Watchman addresses this situation by re-examining the watched tree and synthetically marking all of the files as being changed. This causes the next query from the client to see everything in the tree. We call this a fresh instance result set because it is the same view you'd get when you are querying for the first time. We set a flag in the result so that the client knows that this has happened and can take appropriate steps to repair its own state. You can configure this behavior through query parameters.
In these fresh instance result sets, we don't know whether any given file really changed or not (it's possible that it changed in such a way that we can't detect via lstat) and even if we can see that its metadata changed, we don't know the cause of that change.
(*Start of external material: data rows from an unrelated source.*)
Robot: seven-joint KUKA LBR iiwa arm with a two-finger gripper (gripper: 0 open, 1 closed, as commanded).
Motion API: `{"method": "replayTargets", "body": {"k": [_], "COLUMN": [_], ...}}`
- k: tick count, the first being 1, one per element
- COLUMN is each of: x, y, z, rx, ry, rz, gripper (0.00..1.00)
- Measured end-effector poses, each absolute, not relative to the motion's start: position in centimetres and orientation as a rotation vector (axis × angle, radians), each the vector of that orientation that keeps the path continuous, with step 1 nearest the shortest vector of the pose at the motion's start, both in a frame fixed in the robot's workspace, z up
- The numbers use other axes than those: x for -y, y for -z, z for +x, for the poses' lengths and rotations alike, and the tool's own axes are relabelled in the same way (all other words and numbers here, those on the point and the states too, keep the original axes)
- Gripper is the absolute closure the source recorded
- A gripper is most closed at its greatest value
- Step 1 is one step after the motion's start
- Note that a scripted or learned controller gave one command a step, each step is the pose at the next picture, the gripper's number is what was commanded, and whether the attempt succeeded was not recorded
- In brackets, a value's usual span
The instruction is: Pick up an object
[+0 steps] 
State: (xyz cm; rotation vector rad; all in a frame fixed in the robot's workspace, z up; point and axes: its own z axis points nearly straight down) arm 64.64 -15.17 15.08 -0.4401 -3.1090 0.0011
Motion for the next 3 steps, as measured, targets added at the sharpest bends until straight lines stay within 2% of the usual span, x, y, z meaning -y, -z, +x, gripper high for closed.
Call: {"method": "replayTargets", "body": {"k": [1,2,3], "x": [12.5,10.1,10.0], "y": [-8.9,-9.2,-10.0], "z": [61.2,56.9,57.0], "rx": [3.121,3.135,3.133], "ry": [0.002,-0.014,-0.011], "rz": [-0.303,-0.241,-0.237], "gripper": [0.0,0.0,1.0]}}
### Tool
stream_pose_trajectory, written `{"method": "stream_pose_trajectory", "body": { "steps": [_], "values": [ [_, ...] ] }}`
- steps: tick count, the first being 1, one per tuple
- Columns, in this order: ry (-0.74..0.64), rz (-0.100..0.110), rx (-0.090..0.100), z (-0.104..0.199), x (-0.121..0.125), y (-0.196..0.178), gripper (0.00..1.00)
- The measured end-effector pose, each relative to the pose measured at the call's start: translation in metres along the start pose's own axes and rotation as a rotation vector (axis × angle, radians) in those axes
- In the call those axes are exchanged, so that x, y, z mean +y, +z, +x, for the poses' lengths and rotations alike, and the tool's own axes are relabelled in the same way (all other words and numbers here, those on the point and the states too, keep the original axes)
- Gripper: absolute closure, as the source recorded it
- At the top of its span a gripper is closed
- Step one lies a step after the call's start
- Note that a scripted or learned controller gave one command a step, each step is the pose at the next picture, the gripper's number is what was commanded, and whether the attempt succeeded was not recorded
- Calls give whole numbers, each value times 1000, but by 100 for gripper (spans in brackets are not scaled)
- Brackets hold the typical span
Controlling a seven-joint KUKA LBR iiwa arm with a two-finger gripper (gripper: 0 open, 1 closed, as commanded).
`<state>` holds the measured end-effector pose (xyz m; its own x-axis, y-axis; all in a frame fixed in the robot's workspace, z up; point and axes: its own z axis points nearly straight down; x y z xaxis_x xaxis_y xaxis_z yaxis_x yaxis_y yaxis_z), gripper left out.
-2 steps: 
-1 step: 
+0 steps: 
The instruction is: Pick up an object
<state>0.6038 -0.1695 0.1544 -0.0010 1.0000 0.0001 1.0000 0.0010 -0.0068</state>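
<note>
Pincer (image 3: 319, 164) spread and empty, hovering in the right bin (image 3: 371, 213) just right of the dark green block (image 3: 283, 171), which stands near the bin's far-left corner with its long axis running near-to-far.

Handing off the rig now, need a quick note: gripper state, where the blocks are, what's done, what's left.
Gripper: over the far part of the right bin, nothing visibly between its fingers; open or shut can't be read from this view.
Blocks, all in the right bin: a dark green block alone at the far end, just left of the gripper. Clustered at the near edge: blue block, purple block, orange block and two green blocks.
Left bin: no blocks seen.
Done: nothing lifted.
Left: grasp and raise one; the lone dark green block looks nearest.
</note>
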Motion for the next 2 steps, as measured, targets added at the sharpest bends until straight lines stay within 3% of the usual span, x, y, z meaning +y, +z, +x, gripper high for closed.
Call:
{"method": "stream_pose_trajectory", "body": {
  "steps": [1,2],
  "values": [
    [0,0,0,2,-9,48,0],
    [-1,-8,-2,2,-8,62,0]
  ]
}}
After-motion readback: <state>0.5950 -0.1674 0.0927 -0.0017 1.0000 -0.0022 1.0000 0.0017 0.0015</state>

There can be multiple events that contribute to why a given file appears in the results delivered by watchman. We don't them record them individually because we can't track them with unbounded history; imagine a file that is incrementally being written once every second all day long. Do we keep 86400 change entries for it per day on hand and deliver those to our clients? What if there are hundreds of thousands of files like this? We'd have to truncate that data, and at that point the loss in the data reduces how well you can reason about it.
At the end of all of this, it is very rare for a client to do much more than try to read a file or look at its metadata, and generally speaking, they want to do that only when the file has stopped changing. For this use case, watchman-wait, watchman-make and trigger all have the concept of a settle period that causes the change notifications to be delayed in delivery until after the filesystem has stopped changing.